Well, while I was at the United match I saw that the host did get back to me, and did so the night before. I was worried sick that she was going to chew me out for "hounding" her or some shit like that. But she didn't -- she just wanted to set up a time for me to canvas her place and she wanted a head count. That's all. So I gave her both.

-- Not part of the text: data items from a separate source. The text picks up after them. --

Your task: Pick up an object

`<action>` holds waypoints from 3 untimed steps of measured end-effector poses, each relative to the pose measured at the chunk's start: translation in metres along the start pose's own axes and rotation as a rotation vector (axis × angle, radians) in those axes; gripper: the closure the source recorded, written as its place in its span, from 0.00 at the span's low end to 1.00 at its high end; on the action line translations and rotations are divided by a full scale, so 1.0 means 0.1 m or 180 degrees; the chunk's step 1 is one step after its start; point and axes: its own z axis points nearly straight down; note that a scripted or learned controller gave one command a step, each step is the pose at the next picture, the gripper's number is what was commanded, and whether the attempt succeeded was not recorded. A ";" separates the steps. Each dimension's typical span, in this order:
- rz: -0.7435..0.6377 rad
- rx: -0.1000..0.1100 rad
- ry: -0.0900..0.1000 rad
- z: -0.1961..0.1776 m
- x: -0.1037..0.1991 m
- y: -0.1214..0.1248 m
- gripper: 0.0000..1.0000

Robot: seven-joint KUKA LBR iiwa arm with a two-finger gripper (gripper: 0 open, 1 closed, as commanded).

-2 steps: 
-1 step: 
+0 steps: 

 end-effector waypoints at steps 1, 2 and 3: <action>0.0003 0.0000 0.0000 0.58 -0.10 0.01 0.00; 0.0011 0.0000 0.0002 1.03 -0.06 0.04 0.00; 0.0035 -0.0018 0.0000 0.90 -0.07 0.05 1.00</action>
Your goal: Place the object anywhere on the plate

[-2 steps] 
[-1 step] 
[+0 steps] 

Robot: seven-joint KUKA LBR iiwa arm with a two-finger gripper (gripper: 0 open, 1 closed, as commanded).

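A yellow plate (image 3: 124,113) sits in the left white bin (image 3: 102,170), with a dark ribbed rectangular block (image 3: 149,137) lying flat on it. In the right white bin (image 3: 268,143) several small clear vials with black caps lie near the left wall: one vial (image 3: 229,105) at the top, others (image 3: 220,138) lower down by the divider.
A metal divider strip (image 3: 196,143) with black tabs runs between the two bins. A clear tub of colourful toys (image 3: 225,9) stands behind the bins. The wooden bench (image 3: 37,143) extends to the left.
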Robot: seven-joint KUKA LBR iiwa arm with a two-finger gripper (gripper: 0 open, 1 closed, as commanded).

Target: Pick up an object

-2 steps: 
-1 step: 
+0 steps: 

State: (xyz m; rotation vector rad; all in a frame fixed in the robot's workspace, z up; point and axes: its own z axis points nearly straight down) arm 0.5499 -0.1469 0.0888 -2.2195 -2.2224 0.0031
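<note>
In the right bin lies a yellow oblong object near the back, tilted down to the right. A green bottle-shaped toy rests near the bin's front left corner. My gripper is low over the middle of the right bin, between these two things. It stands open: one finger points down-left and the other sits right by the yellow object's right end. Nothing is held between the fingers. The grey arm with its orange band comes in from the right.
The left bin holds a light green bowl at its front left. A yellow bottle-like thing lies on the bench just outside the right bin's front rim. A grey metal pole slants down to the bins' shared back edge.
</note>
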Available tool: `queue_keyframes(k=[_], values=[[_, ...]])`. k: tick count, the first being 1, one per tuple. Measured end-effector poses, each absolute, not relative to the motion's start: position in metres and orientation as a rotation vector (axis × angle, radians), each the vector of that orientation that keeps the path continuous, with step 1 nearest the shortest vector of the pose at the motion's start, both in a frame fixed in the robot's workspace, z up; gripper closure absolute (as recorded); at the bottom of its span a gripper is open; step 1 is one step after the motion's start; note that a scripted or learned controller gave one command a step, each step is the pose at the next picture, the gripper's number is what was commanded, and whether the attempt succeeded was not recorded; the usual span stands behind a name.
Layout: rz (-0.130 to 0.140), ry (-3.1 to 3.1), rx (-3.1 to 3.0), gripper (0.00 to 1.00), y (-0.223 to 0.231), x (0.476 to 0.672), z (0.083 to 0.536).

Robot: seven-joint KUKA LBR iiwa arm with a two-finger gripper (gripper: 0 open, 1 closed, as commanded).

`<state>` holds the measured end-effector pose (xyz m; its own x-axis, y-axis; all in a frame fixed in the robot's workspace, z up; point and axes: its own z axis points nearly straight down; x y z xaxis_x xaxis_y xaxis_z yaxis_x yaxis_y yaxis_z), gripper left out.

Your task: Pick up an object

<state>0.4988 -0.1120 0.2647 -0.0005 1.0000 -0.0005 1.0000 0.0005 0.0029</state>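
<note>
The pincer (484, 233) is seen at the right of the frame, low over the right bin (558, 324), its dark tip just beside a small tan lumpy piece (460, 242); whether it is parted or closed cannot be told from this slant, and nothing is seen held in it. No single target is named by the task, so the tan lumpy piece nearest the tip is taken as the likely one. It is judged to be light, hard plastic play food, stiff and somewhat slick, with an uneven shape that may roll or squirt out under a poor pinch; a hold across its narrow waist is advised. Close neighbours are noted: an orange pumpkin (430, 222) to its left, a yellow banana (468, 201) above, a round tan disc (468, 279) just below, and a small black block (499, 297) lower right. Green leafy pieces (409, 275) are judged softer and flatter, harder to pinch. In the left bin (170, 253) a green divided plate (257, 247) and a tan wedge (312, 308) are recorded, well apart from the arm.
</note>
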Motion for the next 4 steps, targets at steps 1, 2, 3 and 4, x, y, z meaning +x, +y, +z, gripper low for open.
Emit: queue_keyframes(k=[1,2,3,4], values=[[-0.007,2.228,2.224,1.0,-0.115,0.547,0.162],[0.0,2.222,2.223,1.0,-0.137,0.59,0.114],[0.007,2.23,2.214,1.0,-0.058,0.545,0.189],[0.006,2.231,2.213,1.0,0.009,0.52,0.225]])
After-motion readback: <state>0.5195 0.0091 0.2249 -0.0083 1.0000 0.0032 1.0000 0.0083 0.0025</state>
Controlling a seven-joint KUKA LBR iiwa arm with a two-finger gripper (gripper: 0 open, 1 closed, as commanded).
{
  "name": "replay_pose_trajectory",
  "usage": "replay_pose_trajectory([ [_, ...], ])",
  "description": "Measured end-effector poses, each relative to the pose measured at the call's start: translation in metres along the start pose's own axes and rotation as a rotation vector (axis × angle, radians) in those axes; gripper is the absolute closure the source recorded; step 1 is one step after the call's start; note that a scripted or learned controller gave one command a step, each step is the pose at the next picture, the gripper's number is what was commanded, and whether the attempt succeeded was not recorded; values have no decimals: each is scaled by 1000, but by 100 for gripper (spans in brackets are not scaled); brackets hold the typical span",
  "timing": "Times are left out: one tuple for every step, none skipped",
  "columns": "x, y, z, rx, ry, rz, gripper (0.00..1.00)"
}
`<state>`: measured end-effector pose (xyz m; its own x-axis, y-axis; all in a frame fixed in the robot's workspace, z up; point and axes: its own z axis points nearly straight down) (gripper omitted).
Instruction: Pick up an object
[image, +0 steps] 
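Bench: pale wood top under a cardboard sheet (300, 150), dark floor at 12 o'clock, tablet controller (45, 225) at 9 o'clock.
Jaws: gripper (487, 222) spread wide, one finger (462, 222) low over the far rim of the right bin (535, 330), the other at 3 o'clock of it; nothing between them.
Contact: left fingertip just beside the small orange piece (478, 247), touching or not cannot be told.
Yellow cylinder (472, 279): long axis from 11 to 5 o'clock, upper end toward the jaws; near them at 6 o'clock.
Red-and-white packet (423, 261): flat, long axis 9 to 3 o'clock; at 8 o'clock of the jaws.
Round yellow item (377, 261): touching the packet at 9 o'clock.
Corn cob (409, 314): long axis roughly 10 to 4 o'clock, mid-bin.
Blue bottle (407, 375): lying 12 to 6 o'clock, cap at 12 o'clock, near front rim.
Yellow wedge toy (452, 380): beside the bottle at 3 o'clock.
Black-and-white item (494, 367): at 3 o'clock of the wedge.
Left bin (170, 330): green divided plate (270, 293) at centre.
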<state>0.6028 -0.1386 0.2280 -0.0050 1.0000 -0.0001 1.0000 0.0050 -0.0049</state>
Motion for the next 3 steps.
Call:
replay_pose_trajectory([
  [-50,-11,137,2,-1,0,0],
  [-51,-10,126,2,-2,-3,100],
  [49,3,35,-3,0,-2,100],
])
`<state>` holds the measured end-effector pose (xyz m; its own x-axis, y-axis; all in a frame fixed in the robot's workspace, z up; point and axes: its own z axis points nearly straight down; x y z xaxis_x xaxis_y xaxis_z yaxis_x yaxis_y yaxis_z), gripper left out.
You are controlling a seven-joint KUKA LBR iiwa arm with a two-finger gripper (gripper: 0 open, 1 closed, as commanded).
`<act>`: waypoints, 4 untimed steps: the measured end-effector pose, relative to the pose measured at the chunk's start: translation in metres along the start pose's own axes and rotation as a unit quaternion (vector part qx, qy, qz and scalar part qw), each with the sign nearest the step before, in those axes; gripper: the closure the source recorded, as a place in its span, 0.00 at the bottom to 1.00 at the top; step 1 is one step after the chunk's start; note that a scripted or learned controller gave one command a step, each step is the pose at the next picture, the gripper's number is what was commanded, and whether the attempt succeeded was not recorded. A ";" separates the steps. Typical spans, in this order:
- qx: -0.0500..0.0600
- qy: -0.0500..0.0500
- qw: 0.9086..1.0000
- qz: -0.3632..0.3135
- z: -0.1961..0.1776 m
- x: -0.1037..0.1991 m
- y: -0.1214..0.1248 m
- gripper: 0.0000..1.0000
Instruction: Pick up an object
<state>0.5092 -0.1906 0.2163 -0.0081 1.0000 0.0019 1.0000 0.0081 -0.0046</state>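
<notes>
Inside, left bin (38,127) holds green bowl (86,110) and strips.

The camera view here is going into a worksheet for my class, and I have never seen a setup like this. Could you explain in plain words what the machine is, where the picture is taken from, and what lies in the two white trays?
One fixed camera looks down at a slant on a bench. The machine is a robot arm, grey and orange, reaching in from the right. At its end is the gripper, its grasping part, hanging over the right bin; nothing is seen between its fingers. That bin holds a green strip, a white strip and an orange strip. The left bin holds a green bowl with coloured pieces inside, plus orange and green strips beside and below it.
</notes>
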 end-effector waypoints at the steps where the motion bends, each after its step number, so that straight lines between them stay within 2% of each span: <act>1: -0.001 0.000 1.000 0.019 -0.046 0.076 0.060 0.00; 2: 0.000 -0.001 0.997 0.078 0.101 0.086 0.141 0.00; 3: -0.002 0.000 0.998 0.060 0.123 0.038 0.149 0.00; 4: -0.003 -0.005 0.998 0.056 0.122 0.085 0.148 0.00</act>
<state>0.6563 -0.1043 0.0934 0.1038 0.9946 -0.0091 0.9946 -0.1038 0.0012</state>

That was late Wednesday night. As of press time, I haven't heard back. And you know what? I'm not worried. Uh, not really. Hey, in my e-mail I said that if she needs anything important -- you know, food, drinks, tables, stuff like that -- let me know. I will assume that since she did not frantically e-mail me back -- "I THOUGHT YOU WERE GOING TO GET ALL THAT STUFF!!!" -- she has taken care of all of that.
Right?
I still need to visit her because, as President, I need to know where the hell I'm going. But I have to tell you that the pounding heart and aching chest I felt the first part of this week is completely gone, even though all our ducks aren't in a row yet. Why? Because my initial ennui over the host not communicating back to me is gone. Yep, with one terse message, all my anxiety evaporated. Doesn't matter that maybe I should have some anxiety precisely because all our ducks aren't in a row yet. Besides, I've done all I could!
If I don't hear from her, I'll text her lunchtime today. I kind of need to make sure I see her house before the event begins or I'll go back to freaking the fuck out.